I found the solution in combining the answer here on how to get the parameter and an answer from Michael Blight to How to run query from inside of Cloud function?

The answer there also shows what is required to use firebase-admin.

The following works for me when calling my-project.firebaseapp.com/event/123/.

var functions = require('firebase-functions');
const admin = require('firebase-admin');

admin.initializeApp(functions.config().firebase);

exports.showEvent = functions.https.onRequest((req, res) => {
    const params = req.url.split("/");
    const eventId = params[2];
    return admin.database().ref('events/' + eventId).once('value', (snapshot) => {
        var event = snapshot.val();
        res.send(`
            <!doctype html>
            <html>
                <head>
                    <title>${event.name}</title>
                </head>
                <body>
                    <h1>Title ${event. name} in ${event.city}</h1>
                </body>
            </html>`
        );
     });
});

You're confusing two parts:

  • the firebase-functions module, which contains the logic to trigger based on database calls with functions.database.ref('/path').onWrite().
  • the firebase-admin module, which allows your function to call into the database.

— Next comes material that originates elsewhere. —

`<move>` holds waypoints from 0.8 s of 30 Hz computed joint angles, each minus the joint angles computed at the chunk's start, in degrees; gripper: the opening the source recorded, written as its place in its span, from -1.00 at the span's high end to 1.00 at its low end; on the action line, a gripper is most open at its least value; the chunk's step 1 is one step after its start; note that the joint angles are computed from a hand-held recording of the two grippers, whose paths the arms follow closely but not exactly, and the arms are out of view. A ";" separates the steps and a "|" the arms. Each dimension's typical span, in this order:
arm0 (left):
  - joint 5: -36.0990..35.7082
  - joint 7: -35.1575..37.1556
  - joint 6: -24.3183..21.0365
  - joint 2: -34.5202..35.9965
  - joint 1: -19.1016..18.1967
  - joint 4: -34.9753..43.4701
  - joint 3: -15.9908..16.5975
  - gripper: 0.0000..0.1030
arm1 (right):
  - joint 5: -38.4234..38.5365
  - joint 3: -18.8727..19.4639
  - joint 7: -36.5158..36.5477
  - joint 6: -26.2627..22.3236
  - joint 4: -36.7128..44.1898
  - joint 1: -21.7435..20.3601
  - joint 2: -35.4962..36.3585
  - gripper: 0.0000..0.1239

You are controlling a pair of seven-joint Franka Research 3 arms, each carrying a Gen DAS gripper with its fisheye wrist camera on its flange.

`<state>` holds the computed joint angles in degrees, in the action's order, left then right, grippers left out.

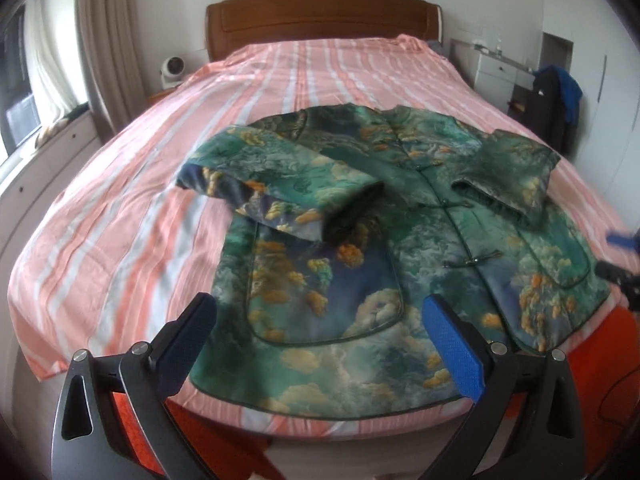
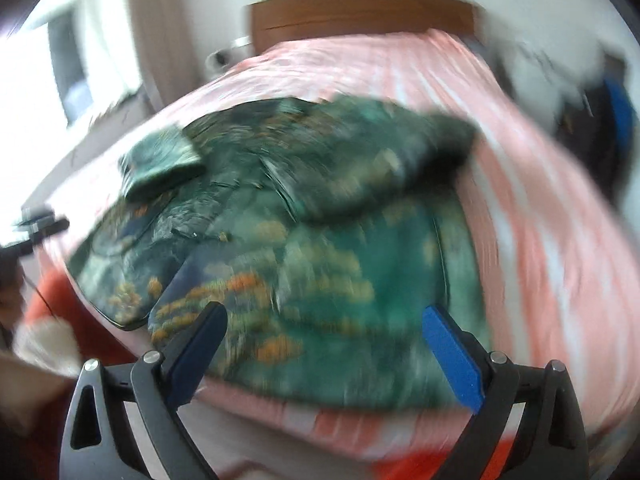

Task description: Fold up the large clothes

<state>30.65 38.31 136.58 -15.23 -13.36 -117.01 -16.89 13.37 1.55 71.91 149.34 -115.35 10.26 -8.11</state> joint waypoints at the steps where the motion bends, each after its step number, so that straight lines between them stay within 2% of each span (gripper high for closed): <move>1: -0.31 -0.39 -0.13 -0.18 0.04 -0.25 0.09 -0.99 | -1.66 0.37 -2.62 -0.24 2.86 0.42 2.15 -0.57; 3: -1.98 -0.91 -0.32 -0.78 -0.06 -0.99 0.56 -0.99 | -7.47 1.39 -5.74 0.69 8.58 1.10 7.35 -0.57; 5: -3.39 -1.66 -0.53 -1.49 0.04 -1.85 0.93 -0.99 | -13.08 1.67 -8.84 -1.08 15.76 2.31 14.18 -0.57; 9: -3.25 -3.13 -2.43 -3.28 0.82 -3.46 0.69 -0.99 | -26.61 -2.44 -6.25 -1.02 26.98 6.73 26.82 -0.52; 10: -3.07 -3.37 -3.22 -3.70 1.00 -3.76 0.60 -0.99 | -27.91 -3.60 -5.14 -1.81 29.72 7.33 29.37 -0.39; 11: -3.08 -3.66 -3.96 -4.50 1.15 -4.48 0.68 -0.99 | -25.41 -3.40 -5.38 -4.26 33.18 6.46 31.55 0.02; 12: -3.24 -3.80 -4.22 -5.06 1.23 -5.02 0.82 -0.99 | -21.38 -2.51 -6.17 -7.15 36.17 4.96 32.77 0.27; 13: -3.43 -4.01 -4.40 -5.58 1.34 -5.57 0.95 -0.99 | -16.84 -1.86 -6.22 -9.00 38.20 3.41 33.10 0.70; 14: -3.81 -4.27 -4.64 -6.15 1.49 -6.20 1.19 -0.99 | -16.33 -3.21 -2.78 -7.65 38.69 3.18 32.40 0.78; 16: -4.62 -4.69 -4.80 -6.41 1.69 -6.68 1.47 -0.99 | -12.83 -3.83 -0.46 -5.04 39.00 0.77 30.60 0.78; 19: -5.60 -4.93 -3.90 -6.06 1.81 -6.59 1.72 -0.99 | -10.45 -6.85 5.82 -2.21 40.97 -3.11 28.81 0.79; 21: -5.38 -5.09 -3.30 -5.36 1.85 -5.89 1.35 -0.99 | -12.94 -10.63 12.64 -0.70 42.51 -5.10 28.55 0.79; 24: -4.88 -4.63 -2.99 -3.66 1.55 -4.13 0.76 -0.99 | -18.14 -15.16 22.13 -1.34 44.73 -7.86 29.56 0.79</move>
<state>25.77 33.69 133.59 -18.89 -11.81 -121.14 -16.13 -4.77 -13.60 94.05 148.01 -70.63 2.39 21.45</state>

Since you have a HTTP function, you should trigger as the documentation for HTTP functions shows:

exports.data = functions.https.onRequest((req, res) => {
  // ...
});

Then in your function, you access the database as the documentation for the Admin SDK shows:

return admin.database().ref('/users/' + userId).once('value').then(function(snapshot) {
  var username = snapshot.val().username;
  // ...
});

So in total:

exports.date = functions.https.onRequest((req, res) => {
  admin.database().ref('/users/' + userId).once('value').then(function(snapshot) {
    var username = snapshot.val().username;
    res.status(200).send(username);
  });
});

Note that this is a tricky pattern. The call to the database happens asynchronously and may take some time to complete. While waiting for that, the HTTP function may time out and be terminated by the Google Cloud Functions system. See this section of the documentation.

As a general rule I'd recommend using a Firebase Database SDK or its REST API to access the database and not rely on a HTTP function as middleware.